TCY 2023秋季学期 自动化系 模式识别与机器学习课程大作业(目标检测)代码仓库

Primary LanguagePythonMIT LicenseMIT


Term Project for Pattern Recognition and Machine Learning (2023 Fall)


Use the given dataset and train an ML model for object detection.

File Structure

The project initially contains the following files and folders:

  • main.py: main program for training and testing.
  • config.json: configuration file for the program, including training, logging and dataset parameters.
  • dataset/: dataset folder containing the provided subset of PASCAL VOC2012 dataset (1713 photos), with annotations in Annotations/ and images in JPEGImages/, each .jpg image have a corresponding .xml annotation.
  • utils/: folder for the implementation of the project utilities.
    • accuracy_evaluator.py: Evaluating the model accuracy by calculating mAP (Mean Average Precision), call calculate_accuracy for evaluation.
    • dataset_loader.py: Loading, parsing and splitting the dataset, call load_dataset to get the train, validation, test sets and strings for each label.
    • image_utils.py: Image processing utilities, including image transformation, visualization, etc.
    • logging_utils.py: Logging utilities, including logging to console and exporting training logs to file.

On training the model, the following files and folders will be created:

  • model_weights/fasterrcnn_resnet50_fpn_weights_best.pth: The current model weights with the highest validation accuracy.

On testing the model, the following files and folders will be created:

  • annotated_images/: folder for saving the annotated test images.

After training and testing the model, the following files and folders will be created:

  • model_weights/fasterrcnn_resnet50_fpn_weights_last.pth: The model weights from the last epoch.
  • logs/: folder for saving the training logs, figure of loss & accuracy, configuration file and main program file, and annotated_images/ & model_weights/.



As PyTorch compatability varies on different platforms, we do not provide an requirements.txt file.
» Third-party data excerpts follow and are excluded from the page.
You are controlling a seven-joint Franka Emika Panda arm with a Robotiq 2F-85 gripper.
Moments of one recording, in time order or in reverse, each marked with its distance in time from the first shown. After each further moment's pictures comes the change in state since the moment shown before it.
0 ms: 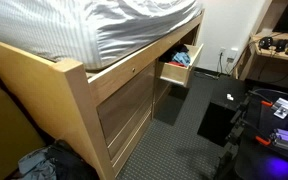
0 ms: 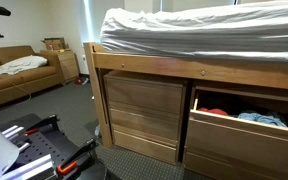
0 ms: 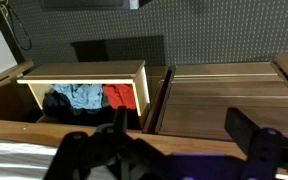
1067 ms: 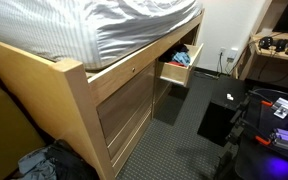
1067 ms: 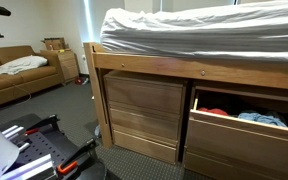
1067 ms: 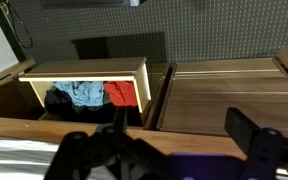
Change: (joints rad) arm 0.002 0.002 0.003 0.003 -0.001 0.014 0.013
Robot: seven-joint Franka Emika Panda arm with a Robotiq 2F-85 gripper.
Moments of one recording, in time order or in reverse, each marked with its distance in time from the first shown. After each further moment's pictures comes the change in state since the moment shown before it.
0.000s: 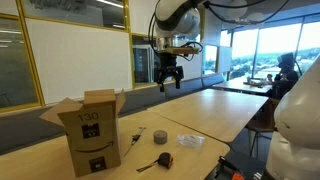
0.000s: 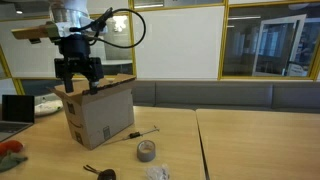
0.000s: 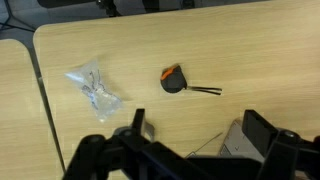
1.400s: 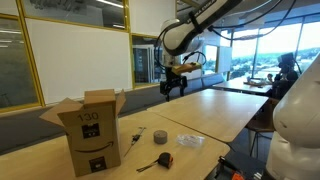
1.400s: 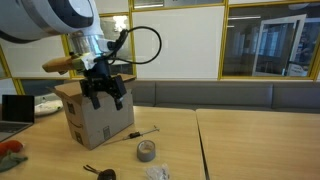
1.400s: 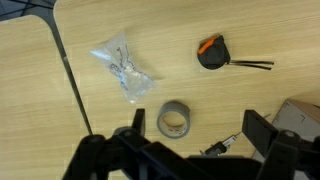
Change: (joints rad) arm -0.043 0.022 -0.032 -0.163 -0.163 0.288 0.058
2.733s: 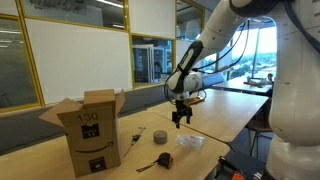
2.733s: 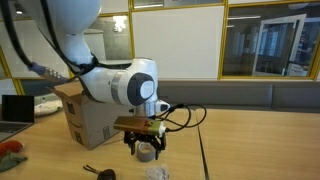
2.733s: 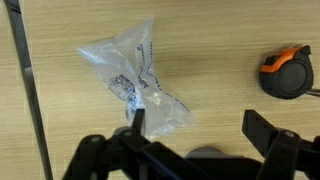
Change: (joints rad) arm -0.088 0.514 -0.187 0.046 0.119 0.330 -0.439
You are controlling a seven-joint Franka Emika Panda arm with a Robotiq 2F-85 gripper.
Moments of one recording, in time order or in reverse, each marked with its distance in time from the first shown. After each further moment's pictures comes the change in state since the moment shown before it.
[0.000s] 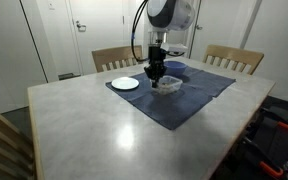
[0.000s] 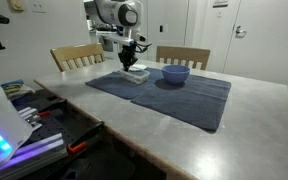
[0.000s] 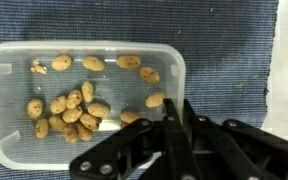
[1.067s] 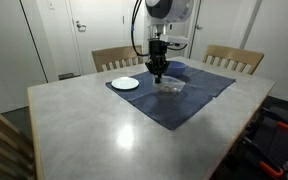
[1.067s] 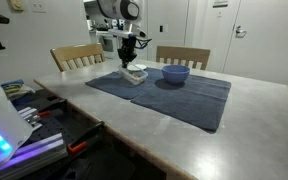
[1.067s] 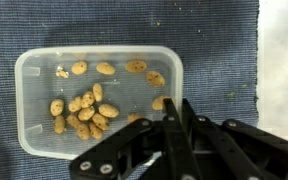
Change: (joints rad) arm 0.007 -0.027 -0.012 0.045 -0.020 -0.161 0.075
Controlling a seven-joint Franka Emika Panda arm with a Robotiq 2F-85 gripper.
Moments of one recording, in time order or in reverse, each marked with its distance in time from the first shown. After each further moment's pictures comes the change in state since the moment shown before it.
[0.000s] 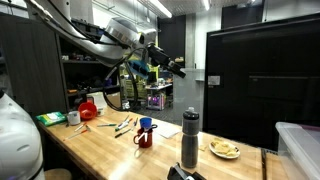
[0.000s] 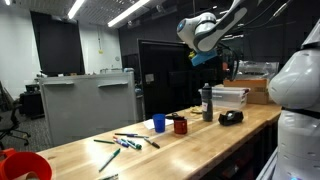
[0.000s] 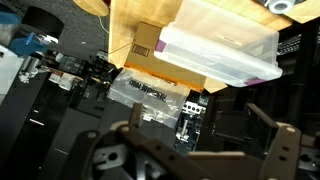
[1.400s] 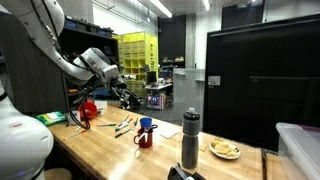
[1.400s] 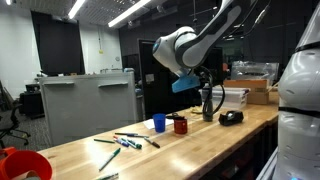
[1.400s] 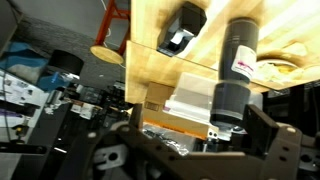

Please manually install the compatible version of PyTorch and other dependencies as follows:

torch torchvision numpy matplotlib rich albumentations

As for PyTorch version, we develop the project under 2.0.1, but it should work on other versions as well.

Training and Testing

The project rely solely on a configuration file config.json for all the parameters and normally doesn't require parameters from command line.

To train and test the model, use:

python main.py

Notice that:

  • The program will automatically download the pretrained models from the Internet if using fasterrcnn_resnet50_fpn.
  • The program will automatically create model_weights and logs folder for logging.

To change the configurations, refers to config.json and modify the parameters.


  • Implement a better way for data augmentation as it's currently implemented in main.py.
  • Create a more reproducible way for label strings storing as current labels string orders are different on different runs.
  • Implement an unified way for logging as some of them are currently directly put in main.py.
  • Make the config.json file more readable in the data part.